Sinha's proposal to create a Restructuring Fund for payment of termination benefits to workers of units that will come under the axe, has been created by allocation of Rs 100 crores each by the ministries of textiles and industry, in their respective budgets.
At the same time, the textile ministry's loan allocation to sick units has come down from Rs 669.29 crores in the revised estimate of 1997-98 to Rs 556.65 crores this year, a reduction of Rs 112.56 crores.
The allocation for National Textile Corporation has been slashed from Rs 499.64 crores last year to Rs 380 crores this year.

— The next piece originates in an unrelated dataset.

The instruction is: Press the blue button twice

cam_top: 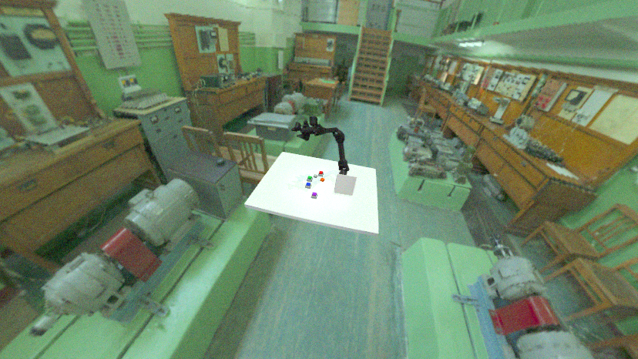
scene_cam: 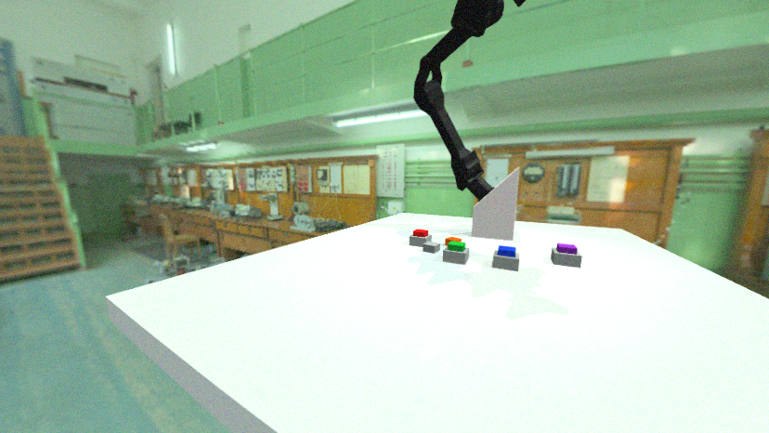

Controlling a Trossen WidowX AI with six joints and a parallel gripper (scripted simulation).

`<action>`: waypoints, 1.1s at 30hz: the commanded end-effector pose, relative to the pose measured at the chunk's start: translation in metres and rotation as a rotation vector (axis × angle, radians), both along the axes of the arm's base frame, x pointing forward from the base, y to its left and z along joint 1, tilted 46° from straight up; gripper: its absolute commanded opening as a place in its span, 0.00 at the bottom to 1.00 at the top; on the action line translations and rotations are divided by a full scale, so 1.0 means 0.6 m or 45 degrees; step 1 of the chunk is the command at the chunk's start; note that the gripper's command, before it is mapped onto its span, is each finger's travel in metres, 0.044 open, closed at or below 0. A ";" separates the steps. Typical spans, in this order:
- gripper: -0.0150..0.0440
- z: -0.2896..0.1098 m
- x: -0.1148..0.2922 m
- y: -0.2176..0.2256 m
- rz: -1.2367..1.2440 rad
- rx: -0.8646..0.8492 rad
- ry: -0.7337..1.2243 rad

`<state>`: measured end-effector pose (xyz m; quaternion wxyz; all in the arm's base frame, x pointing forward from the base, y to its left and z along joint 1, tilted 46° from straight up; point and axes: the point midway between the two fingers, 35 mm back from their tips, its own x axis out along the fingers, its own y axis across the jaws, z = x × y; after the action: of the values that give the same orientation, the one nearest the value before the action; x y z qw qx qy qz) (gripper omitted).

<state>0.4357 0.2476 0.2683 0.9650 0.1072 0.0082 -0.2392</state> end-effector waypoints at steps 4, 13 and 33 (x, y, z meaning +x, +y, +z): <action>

The Jute Corporation of India is getting Rs 16 crores against Rs 26 crores last year.
However, loan allocation by the ministry of industry has gone up slightly from Rs 402.11 crores last year to Rs 437.46 crores this year after taking into account the lumpsum provision of Rs 100 crores for terminal payments to workers of sick PSEs.

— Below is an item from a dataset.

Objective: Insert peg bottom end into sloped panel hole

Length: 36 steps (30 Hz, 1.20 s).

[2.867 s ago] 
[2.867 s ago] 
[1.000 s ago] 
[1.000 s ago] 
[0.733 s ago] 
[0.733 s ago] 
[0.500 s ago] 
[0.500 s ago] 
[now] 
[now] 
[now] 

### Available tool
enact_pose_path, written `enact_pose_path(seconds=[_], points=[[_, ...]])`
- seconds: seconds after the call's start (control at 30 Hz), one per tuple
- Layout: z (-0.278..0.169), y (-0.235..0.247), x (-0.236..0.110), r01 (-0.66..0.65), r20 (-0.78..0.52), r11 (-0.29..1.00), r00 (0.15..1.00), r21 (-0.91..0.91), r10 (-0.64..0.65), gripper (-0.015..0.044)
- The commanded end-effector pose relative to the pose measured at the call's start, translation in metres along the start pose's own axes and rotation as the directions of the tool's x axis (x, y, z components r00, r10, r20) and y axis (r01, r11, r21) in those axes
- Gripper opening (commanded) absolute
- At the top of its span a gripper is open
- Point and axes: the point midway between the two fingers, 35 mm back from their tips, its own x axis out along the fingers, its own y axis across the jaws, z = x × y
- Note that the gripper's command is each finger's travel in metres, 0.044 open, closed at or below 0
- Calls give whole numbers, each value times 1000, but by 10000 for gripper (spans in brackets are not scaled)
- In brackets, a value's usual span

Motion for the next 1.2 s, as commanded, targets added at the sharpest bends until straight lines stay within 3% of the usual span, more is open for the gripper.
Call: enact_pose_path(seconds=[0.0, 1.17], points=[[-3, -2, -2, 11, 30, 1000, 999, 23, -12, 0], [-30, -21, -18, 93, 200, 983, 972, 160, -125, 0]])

PSEs under the minsitry of industry which have suffered huge reduction in non-plan loans include Heavy Engineering Corporation which has been alloted Rs 16.37 crores against Rs 49.54 crores last year, Cycle Corporation of India whose allocation has come down from Rs 8 crores last year to Rs 5 crores this year and Rehabilitation Industries Corporation which is getting Rs 3.80 crores this year against Rs 7.50 crores last year.

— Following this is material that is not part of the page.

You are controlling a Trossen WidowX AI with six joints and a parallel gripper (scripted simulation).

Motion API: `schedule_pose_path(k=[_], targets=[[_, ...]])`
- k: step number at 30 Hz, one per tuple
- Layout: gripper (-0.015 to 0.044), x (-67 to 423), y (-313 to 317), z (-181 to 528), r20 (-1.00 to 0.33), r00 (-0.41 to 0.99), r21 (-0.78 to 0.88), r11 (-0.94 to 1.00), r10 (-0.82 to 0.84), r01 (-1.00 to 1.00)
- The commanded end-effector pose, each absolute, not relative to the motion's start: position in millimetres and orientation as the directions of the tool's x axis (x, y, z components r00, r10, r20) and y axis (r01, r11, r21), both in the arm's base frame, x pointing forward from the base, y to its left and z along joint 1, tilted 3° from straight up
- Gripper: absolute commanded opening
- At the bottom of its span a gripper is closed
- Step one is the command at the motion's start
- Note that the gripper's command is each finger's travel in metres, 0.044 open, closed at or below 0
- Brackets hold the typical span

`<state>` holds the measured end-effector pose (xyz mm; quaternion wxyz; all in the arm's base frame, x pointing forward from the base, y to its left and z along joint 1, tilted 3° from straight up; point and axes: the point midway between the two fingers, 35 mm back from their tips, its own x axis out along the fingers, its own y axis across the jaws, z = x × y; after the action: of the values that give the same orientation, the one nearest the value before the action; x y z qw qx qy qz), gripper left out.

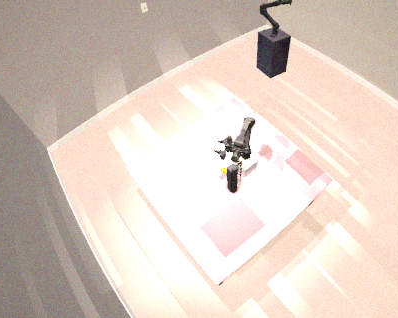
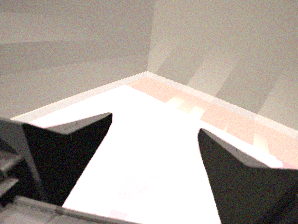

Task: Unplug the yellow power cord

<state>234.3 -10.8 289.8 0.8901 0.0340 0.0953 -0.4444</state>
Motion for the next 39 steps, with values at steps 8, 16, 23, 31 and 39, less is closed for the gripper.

The Central India Water Transport Corporation has been given Rs 8 crores as non-plan loan against Rs 13.40 crores it got last year. Bharat Refractories has been alloted Rs 50 lakhs against Rs 2 crores last year.
In the revised estimate of 1997-98, Andrew Yule & Co. had been alloted Rs 17 crores , Instrumentation Ltd. Rs 4 crores, Hindusthan Paper Corporation Rs 8 crores, Praga Tools Rs 2 crores, British India Corporation Rs 17.80 crores, Elgin mills Rs 34.20 crores, Cawnpur Textile Mills Rs 20 crores.